Oggi, prima giornata delle Paralimpiadi di Tokyo 2020, è arrivata la prima medaglia per l’Italia: l’ha conquistata il nuotatore Francesco Bettella nei 100 metri dorso, categoria S1. Il padovano si è classificato al terzo posto dopo l’ucraino Anton Kol, argento, e l’israeliano Iyad Shalabi, sul più alto gradino del podio.
Per l’azzurro si tratta della terza vittoria paralimpica: a Rio de Janeiro, nel 2016, aveva vinto due argenti nei 50 e 100 metri dorso nella stessa categoria.

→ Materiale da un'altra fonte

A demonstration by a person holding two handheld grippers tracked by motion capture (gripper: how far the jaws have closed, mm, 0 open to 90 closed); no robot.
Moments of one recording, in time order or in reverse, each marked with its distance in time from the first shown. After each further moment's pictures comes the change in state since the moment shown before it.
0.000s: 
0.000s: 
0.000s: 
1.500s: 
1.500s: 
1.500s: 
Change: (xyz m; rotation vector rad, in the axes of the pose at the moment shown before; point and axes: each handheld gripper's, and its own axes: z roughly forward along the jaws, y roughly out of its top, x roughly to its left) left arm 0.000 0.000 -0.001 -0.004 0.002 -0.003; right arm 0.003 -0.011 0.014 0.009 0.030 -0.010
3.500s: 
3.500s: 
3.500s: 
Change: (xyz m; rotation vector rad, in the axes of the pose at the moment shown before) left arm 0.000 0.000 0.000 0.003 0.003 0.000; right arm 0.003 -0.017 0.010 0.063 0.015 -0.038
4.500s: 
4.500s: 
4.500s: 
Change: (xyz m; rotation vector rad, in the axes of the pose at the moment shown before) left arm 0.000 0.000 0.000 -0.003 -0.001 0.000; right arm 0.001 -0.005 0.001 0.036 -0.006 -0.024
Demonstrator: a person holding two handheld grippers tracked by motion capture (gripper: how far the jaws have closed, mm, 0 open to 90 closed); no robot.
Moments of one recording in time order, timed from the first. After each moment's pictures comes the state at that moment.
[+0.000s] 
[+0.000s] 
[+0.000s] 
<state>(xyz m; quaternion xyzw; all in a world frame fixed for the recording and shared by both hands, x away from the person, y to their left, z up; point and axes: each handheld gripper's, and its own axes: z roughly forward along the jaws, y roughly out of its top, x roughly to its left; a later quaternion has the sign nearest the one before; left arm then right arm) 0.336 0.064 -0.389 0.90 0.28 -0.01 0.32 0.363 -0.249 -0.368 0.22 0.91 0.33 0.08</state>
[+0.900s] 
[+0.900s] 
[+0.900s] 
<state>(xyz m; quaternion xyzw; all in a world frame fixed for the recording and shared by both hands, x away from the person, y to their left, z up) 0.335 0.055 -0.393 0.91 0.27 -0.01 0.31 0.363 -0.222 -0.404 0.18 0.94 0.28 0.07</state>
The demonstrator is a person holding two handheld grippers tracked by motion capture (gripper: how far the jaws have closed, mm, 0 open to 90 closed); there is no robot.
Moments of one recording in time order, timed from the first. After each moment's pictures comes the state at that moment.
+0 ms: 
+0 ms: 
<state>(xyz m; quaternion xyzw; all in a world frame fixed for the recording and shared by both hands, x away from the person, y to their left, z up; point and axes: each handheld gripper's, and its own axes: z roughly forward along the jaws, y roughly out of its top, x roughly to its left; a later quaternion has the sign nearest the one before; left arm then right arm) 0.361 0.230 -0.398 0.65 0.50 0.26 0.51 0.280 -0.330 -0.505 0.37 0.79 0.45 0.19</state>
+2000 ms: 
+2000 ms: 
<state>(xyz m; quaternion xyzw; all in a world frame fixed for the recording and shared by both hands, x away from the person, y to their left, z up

L’atleta veneto, tesserato presso l‘Associazione Sportiva Civitas Vitae Sport Education della città di Padova, soffre di una neuropatia genetica che lo ha reso tetraplegico. Nel 2004 Bettella ha iniziato la sua avventura tra le vasche della piscina grazie a suo padre, fisioterapista. Egli infatti vedeva in questa disciplina una cura efficace contro la sua malattia.
L’atleta azzurro si è appassionato così tanto al nuoto da riuscire ad entrare nella squadra Nazionale nel 2009, in occasione degli Europei a Reykjavik. E’ proprio durante questa competizione che ha dimostrato il suo grande talento, conquistando il posto in finale in tutte le competizioni di cui ha fatto parte.
Da allora, anno dopo anno, il padovano è stato in grado di raggiungere una serie di successi e medaglie, migliorando in ogni competizione le sue prestazioni in vasca.
Nella cerimonia di apertura avvenuta ieri, il tema verteva sull’avere ali che permettano di credere in un sogno e poter volare insieme ad esso. Francesco Bettella rappresenta a pieno questo concetto. Non solo infatti non si è mai arreso davanti propri ostacoli fisici, ma si è impegnato talmente tanto per realizzare un obiettivo – le competizioni di nuoto – da riuscire a diventare un atleta di livello mondiale.
Mentre raggiungeva successi da una piscina a un’altra, in giro per il mondo, il campione padovano è riuscito a conseguire la laurea triennale in Ingegneria Meccanica presso l’Università della sua città.
Questo è l’esempio lampante di come l’atleta azzurro di origine veneta voglia rappresentare un esempio per le future generazioni, invogliandole non solo ad avvicinarsi allo sport paraolimpico, ma a realizzarsi anche in ogni settore che appassioni.
Così, Bettella ricorda a tutti noi quanto i limiti siano nella propria mente: i successi, invece, non conoscono confini.